What you should do: Exact copies of the lines below are the goal; any images in them are dropped.

══════

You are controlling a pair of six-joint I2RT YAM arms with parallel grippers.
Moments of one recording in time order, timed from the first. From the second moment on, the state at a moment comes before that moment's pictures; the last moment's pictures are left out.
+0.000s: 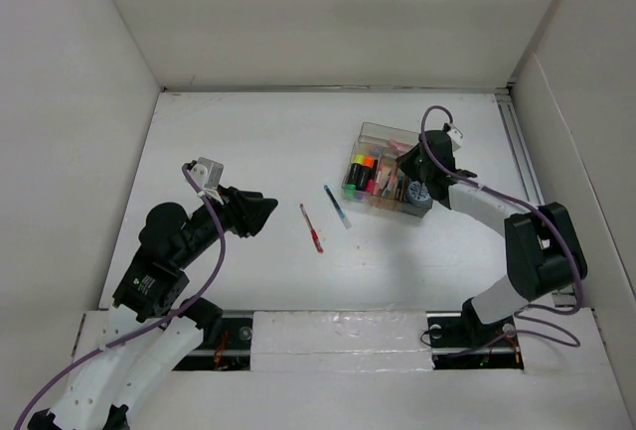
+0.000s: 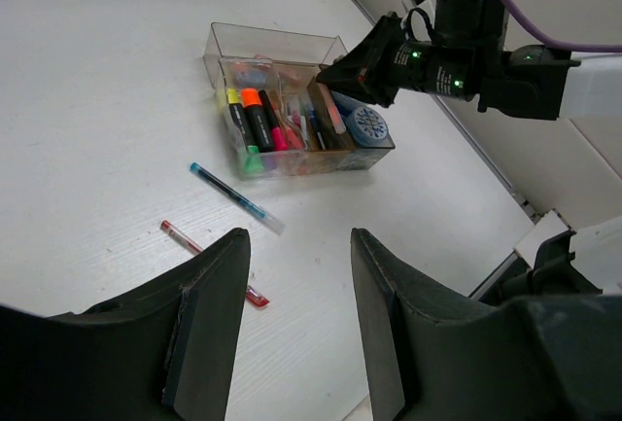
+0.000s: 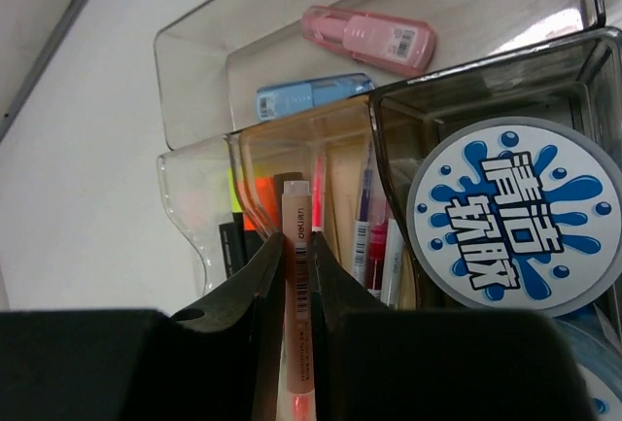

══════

Output of the task:
You are controlling a pair of six-joint I2RT YAM arms with parallel grippers.
Moments of one recording in time order, timed from the first. From the second moment on, the state at a moment comes before that moment's pictures; the last moment's pictures are left out.
+0.000s: 
+0.000s: 
+0.000s: 

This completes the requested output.